What is required –
Show each line from the records below in which the word "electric" occurs.
[Start of section]
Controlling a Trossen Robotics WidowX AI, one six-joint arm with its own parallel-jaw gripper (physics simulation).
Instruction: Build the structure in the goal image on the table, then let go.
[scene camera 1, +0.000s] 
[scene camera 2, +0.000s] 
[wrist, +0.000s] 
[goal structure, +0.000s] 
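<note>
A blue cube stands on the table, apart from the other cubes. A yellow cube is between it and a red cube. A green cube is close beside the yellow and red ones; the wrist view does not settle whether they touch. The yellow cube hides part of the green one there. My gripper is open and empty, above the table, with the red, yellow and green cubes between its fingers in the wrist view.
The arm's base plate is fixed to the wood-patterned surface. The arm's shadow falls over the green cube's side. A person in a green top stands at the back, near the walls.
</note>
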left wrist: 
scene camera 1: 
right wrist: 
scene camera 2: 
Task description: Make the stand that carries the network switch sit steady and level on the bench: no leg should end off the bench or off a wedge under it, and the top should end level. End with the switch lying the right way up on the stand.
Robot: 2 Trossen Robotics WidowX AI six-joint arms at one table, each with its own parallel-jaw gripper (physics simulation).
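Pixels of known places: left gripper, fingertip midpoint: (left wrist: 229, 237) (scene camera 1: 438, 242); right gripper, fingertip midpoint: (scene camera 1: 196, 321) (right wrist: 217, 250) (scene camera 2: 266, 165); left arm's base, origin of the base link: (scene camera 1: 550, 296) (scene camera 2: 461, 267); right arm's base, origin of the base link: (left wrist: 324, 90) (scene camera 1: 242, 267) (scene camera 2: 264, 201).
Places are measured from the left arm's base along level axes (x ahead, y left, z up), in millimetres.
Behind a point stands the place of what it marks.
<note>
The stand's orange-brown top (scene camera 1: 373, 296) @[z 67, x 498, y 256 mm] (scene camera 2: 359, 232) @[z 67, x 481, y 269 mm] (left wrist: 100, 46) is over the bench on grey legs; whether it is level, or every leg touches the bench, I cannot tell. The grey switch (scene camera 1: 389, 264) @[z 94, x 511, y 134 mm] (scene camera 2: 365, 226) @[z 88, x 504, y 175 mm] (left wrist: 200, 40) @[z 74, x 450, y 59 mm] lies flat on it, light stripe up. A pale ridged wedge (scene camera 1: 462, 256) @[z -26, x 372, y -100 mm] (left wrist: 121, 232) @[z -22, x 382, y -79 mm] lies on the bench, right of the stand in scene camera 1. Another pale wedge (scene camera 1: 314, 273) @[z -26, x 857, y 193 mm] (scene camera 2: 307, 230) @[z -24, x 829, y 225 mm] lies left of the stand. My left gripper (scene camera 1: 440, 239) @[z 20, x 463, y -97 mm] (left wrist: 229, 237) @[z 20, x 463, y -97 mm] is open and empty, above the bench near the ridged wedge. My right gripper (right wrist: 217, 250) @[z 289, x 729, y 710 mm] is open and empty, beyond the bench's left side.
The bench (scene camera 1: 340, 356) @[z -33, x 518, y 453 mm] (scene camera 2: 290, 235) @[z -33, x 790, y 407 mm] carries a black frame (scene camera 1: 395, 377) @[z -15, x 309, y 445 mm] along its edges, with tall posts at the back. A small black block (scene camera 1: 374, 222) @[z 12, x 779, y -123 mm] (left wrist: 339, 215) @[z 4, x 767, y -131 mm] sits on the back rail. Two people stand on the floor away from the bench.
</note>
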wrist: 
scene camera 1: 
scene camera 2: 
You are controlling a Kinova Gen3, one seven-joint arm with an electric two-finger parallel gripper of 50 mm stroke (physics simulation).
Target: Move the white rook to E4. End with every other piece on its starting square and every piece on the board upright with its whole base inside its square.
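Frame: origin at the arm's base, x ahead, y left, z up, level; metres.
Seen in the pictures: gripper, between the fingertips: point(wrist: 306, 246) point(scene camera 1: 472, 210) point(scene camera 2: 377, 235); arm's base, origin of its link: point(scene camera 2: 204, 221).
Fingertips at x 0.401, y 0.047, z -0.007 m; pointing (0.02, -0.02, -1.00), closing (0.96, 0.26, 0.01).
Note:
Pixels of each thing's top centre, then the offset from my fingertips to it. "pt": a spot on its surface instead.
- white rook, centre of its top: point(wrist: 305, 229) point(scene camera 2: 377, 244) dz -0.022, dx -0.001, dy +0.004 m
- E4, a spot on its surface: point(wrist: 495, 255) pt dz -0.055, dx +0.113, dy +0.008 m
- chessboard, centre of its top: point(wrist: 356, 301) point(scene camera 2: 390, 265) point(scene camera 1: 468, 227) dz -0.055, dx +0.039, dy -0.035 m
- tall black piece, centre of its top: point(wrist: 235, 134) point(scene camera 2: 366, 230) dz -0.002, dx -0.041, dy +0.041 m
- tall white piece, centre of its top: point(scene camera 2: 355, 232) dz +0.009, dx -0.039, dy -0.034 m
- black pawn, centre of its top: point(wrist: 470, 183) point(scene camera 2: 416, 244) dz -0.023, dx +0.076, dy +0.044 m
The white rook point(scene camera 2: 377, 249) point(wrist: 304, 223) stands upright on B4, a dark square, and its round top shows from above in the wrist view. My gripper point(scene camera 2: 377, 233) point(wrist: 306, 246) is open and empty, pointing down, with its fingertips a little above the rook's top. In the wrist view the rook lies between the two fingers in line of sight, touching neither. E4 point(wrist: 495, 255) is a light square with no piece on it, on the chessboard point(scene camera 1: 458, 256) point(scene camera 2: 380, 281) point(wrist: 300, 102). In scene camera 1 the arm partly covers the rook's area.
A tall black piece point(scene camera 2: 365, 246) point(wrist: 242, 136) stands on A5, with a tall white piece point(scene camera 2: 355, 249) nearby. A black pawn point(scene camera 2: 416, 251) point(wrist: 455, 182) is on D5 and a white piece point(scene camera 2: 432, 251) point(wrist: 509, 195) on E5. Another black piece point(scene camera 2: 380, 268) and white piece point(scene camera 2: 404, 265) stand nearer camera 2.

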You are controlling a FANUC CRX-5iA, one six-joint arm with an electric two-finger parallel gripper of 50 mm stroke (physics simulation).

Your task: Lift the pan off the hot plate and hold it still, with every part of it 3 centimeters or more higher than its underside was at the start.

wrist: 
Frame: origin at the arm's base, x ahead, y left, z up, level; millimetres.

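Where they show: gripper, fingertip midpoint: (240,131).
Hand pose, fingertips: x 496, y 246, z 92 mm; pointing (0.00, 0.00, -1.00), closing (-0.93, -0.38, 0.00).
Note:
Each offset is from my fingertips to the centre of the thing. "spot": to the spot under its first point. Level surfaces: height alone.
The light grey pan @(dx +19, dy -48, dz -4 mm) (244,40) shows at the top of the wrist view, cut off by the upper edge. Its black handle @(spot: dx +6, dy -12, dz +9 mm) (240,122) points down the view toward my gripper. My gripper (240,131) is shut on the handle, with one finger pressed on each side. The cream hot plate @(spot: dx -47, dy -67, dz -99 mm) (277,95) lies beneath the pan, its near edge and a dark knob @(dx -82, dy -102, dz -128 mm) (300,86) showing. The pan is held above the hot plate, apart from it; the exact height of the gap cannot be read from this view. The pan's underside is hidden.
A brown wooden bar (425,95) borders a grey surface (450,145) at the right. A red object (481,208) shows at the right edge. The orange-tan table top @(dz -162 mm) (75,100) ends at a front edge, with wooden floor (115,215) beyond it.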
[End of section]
Task solution –
You are controlling a Kinova Gen3, one seven-joint arm with an electric two-finger parallel gripper of 50 mm stroke (physics simulation).
You are controlling a FANUC CRX-5iA, one six-joint arm with an electric two-finger parallel gripper of 50 mm stroke (physics simulation).

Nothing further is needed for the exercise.